• PROVIDED DATA:
┏━━

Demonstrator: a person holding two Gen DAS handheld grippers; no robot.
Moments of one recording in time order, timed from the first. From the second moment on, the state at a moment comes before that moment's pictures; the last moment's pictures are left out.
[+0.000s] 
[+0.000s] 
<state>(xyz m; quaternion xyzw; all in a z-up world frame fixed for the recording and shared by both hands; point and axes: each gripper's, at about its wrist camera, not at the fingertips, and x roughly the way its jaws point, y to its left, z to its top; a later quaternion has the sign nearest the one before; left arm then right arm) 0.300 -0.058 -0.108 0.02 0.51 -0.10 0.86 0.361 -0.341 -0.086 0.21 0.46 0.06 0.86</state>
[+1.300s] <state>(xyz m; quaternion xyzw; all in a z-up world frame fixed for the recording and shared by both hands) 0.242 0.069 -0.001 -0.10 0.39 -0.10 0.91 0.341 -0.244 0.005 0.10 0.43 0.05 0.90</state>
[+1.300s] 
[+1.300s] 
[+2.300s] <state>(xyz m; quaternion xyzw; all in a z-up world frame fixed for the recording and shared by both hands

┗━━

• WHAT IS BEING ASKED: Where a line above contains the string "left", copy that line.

• TASK SOLUTION:
Moments of one recording in time order, timed from the first. From the second moment on, the state at a moment comes before that moment's pictures; the last moment's pictures are left out.
<state>(xyz m; quaternion xyzw; all in a z-up world frame fixed for the recording and shared by both hands; point and axes: each gripper's, at about its wrist camera, not at the fingertips, and x roughly the way its jaws point, y to its left, z to its top; a later quaternion has the sign nearest the one before; left arm then right arm) 0.300 -0.058 -0.108 0.02 0.51 -0.10 0.86 0.361 -0.341 -0.086 0.21 0.46 0.06 0.86</state>

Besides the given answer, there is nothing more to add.